Светлый фон

— Чистоплюй вы, поручик, — прошипел штабс-капитан, слизывая с губы капусту.

— Я начальник огнеметной команды, а поручиком пожалован за взятие Кременчуга.

Штабс нешуточно удивился, и хитрец справа от него тихонько выкатил из капитанской миски картофелину. Штабс то ли правда не заметил, то ли внимания не обратил, качая головой:

— Пулеметен-штрассе? Наслышан, да-с… А на вид, простите, тюфяк тюфяком… Что же, вы доказали право мне советовать. Скажите честно, это вы засмеялись там, во дворе тюрьмы?

— Нет. Но я засмеявшегося понимаю. Плакать бессмысленно, а молчать сердце не выдерживает.

Штабс-капитан пережевал и эту мысль, закусив еще одним листом капусты. Проговорил тихо:

— Как по мне, так беречь конвойных — глупое фарисейство. Нас в любом случае убьют, если поймают. Уж лучше с оружием, хоть будет из чего застрелиться.

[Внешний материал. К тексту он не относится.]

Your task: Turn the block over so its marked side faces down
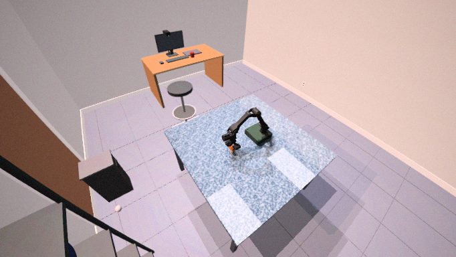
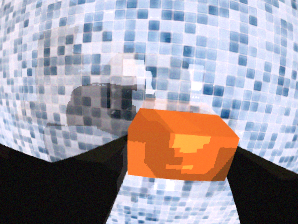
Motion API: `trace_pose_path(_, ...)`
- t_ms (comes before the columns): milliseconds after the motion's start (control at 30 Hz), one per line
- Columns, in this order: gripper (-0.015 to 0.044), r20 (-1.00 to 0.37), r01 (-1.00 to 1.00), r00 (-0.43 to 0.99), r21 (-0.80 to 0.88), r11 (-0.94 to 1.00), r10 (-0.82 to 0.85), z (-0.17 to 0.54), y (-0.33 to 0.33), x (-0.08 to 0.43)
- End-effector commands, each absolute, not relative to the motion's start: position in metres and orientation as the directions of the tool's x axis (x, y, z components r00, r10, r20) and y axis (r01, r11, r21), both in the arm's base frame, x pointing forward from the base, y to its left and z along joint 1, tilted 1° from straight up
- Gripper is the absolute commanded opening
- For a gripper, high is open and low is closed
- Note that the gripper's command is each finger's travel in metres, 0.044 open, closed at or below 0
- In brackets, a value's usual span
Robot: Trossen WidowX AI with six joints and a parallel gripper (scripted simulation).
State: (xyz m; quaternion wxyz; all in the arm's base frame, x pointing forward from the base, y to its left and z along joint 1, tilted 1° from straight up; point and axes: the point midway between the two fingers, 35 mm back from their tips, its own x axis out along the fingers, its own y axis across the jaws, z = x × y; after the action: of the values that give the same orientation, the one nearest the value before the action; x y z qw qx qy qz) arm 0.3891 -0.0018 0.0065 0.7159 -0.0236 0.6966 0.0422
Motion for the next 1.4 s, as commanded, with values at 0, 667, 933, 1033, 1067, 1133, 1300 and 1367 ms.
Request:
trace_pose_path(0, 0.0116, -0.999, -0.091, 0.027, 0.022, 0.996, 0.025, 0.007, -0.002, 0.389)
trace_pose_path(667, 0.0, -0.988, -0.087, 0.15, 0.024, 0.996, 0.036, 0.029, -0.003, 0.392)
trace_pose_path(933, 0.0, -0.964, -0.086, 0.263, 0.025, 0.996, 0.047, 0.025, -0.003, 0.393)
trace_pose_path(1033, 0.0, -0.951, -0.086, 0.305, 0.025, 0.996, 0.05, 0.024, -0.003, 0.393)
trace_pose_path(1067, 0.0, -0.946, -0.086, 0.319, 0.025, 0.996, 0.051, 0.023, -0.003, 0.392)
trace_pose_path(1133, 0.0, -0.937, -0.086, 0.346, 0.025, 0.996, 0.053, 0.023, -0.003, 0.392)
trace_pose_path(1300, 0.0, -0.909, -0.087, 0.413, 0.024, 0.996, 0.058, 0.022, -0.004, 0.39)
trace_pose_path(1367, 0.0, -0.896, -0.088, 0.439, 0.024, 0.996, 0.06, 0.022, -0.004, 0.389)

Вениамин подумал и прошептал:

— Две наши винтовки против сорока-пятидесяти стволов любой сельской самообороны? Не выстоять, сие фантазия господина Уэллса… Предлагаю через неделю-две показательно раскаяться, пасть на колени, да и завербоваться в эту их мехколонну хоть уборщиками. Они движутся на юг, я видел большую карту перед главным вагончиком. Так пусть же сами доставят нас на берег Азовского моря, да еще и кормят всю дорогу. А там уже и до Крыма недалеко, и контрабандисты на любом берегу были, есть, и вовеки пребудут. Ну, как вам такой план?

Штабс-капитан долго жевал, скреб ложкой по миске. Потом все же отозвался:

— Своими руками строить большевикам путь наступления на Крым?

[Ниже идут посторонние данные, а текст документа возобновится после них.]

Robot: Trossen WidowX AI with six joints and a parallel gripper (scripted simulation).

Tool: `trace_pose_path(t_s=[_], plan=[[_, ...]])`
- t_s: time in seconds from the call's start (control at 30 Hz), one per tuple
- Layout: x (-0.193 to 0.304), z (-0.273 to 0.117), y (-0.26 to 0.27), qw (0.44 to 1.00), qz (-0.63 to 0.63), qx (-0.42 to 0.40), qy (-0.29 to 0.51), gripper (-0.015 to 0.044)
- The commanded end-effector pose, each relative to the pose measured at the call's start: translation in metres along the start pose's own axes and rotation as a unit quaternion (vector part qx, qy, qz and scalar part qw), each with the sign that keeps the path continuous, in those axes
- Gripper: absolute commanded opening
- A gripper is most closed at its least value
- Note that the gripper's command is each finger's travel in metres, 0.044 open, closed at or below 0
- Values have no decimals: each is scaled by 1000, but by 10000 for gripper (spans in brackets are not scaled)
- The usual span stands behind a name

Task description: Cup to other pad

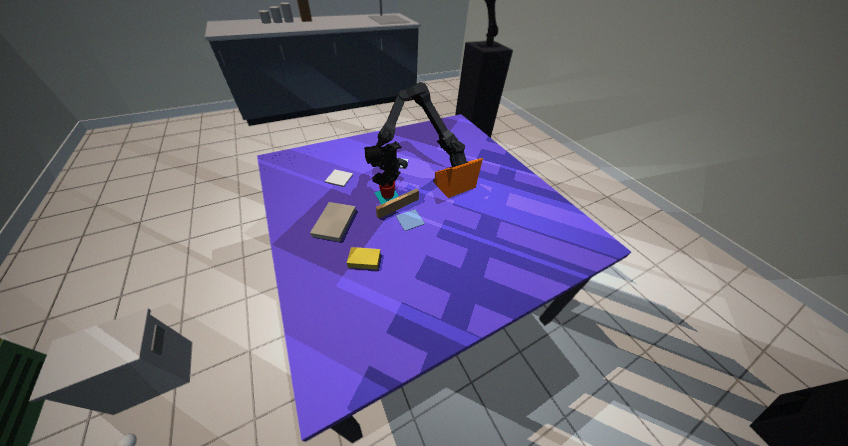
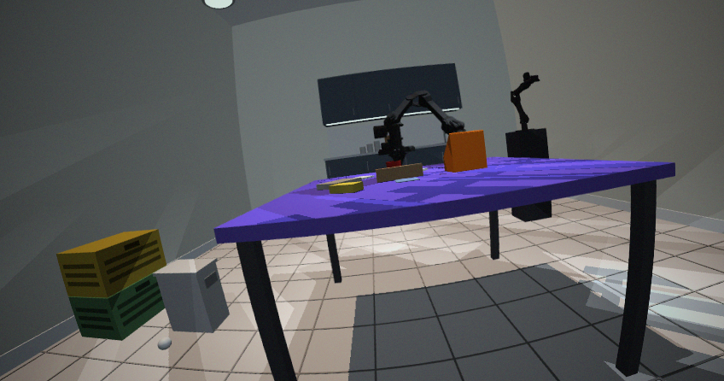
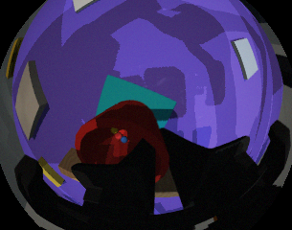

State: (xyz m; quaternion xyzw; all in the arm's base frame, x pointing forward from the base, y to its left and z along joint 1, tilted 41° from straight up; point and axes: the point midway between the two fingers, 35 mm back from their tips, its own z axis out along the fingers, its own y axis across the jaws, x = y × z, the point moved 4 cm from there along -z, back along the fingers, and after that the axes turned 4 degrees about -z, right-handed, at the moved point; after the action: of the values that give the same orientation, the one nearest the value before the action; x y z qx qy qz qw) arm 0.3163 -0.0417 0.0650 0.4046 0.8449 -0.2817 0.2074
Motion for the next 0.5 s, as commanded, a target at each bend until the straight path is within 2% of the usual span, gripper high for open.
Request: trace_pose_path(t_s=[0.0,0.1,0.47], plan=[[0,-1,0,1000,1,-1,0,53],[0,-1,0,1000,1,-1,0,128],[0,-7,1,1000,0,0,0,128]])
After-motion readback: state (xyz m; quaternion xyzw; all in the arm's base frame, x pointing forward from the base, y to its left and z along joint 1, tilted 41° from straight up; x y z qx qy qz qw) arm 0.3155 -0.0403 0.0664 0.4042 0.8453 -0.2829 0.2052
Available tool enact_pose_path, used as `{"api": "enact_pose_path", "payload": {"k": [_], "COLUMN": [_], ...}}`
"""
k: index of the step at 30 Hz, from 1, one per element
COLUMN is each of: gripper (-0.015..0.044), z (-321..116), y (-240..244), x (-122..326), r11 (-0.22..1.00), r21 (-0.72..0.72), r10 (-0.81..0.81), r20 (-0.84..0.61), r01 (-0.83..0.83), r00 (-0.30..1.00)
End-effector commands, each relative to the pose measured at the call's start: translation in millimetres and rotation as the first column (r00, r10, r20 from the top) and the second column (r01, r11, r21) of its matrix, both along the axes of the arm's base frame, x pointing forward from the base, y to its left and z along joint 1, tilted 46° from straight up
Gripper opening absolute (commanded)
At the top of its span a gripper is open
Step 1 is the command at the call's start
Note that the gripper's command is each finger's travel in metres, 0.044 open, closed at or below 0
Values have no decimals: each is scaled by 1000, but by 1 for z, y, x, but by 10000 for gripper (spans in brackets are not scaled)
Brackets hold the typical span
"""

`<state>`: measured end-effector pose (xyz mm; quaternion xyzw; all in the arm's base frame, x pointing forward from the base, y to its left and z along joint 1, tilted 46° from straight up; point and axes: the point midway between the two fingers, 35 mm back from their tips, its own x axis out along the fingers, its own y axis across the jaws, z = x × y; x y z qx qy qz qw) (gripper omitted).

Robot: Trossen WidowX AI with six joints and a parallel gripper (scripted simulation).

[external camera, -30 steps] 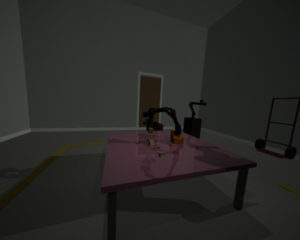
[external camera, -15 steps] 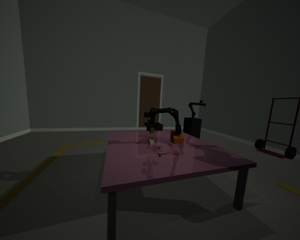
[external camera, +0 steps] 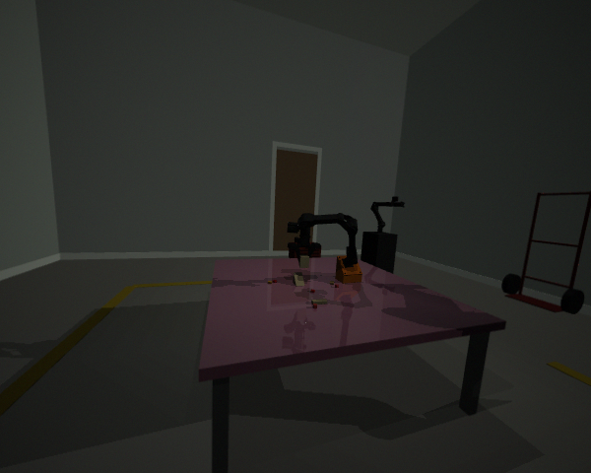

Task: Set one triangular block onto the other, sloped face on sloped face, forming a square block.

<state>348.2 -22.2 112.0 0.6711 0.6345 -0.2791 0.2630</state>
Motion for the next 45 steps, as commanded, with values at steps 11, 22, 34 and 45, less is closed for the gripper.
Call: {"api": "enact_pose_path", "payload": {"k": [11, 22, 34, 45], "gripper": [0, 0, 0, 0], "z": [-48, -70, -97, -97], "y": [23, 38, 46, 47], "x": [2, 1, 2, 1], "r11": [1000, 1000, 1000, 1000], "r21": [8, 10, 13, 17], "r10": [-8, -8, -7, -7], "r20": [-6, -7, -5, -5], "r01": [8, 8, 8, 7], "r00": [1000, 1000, 1000, 1000]}}
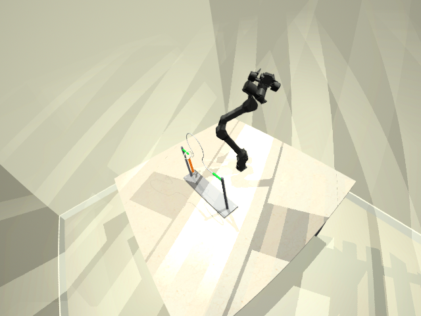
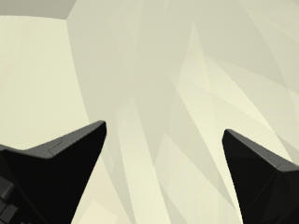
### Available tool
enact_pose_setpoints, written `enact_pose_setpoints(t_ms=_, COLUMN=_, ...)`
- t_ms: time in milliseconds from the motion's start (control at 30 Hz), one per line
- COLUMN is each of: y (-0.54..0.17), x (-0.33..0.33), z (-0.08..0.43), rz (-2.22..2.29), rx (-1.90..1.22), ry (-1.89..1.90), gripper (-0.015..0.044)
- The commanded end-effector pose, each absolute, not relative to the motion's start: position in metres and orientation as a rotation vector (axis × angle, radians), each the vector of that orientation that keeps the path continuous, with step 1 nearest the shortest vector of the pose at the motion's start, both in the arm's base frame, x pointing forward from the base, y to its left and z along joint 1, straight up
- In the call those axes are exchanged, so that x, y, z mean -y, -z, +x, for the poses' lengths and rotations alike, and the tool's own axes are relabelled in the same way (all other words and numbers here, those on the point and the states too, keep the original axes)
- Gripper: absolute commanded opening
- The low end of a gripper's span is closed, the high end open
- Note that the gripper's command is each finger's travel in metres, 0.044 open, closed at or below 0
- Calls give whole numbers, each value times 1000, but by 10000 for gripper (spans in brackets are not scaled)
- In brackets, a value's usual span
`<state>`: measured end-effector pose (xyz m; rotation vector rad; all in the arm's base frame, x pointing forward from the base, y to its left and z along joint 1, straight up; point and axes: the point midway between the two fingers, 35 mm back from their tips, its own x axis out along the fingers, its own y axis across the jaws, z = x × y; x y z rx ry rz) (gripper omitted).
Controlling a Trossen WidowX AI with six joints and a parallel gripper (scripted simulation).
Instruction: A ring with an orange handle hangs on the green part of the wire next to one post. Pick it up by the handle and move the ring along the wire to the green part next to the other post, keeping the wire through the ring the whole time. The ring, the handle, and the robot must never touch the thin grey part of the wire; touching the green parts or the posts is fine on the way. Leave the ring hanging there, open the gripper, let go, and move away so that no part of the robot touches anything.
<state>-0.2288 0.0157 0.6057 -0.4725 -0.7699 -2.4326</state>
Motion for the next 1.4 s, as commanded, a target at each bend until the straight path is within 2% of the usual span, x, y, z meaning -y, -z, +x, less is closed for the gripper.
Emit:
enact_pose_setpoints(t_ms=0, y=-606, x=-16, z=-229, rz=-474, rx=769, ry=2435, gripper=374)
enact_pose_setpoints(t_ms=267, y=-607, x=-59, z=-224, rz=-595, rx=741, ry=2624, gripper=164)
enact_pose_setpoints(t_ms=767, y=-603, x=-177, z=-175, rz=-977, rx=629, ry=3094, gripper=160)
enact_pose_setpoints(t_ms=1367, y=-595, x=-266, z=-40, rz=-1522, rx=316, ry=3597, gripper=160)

— После того, как я своими руками строил для всей России путь в ад? Чего мне стесняться — теперь?

Капитан промолчал.

* * *

Молча начальник поднял складные флажки в обеих руках — и работники мехколонны разошлись по номерам, написанным палкой на земле возле рабочих мест. Встали в точном соответствии с цифрами, накрашенными все той же жирной черной краской на спинах жилетов. У «кадровых» жилеты оранжевые — даже изрядно замызганные, они видны далеко. У «подотчетных» жилеты серые парусиновые, сходные лишь написанными в один и тот же трафарет черными блестящими цифрами.

Начальник со щелчком сложил флажки, и тут Венька понял: это же большие веера, в которых легонькая ткань, взаправдашний шелк, натянута на стальные линейки.

Работники послушно сошли с нацарапанных на земле номеров и собрались в строй.

Еще раз: веера развернуты — люди по местам. Веера сложены — от работ отойти. Черный веер от себя — Венька и штабс, а точнее, номера «Девять» и «Семь», берут просверленный в нужных местах брус и выравнивают его по меткам на разложенных перед этим досках. Черный веер вниз — номер «два» забивает в отверстия дубовые нагеля, скрепляя набор брусьев и досок в деревянную ферму, стянутую круглыми металлическими тяжами-стойками. Вениамин, как мостовой инженер, знает, что ферма параллельнопоясная с крестовыми связями, так называемая «ферма Гау-Журавского», придуманная русским инженером Николаевской железной дороги еще при родителе свергнутого царя… Но Венька свою образованность не показывает. Мало ли, куда большевики загонят ценного спеца.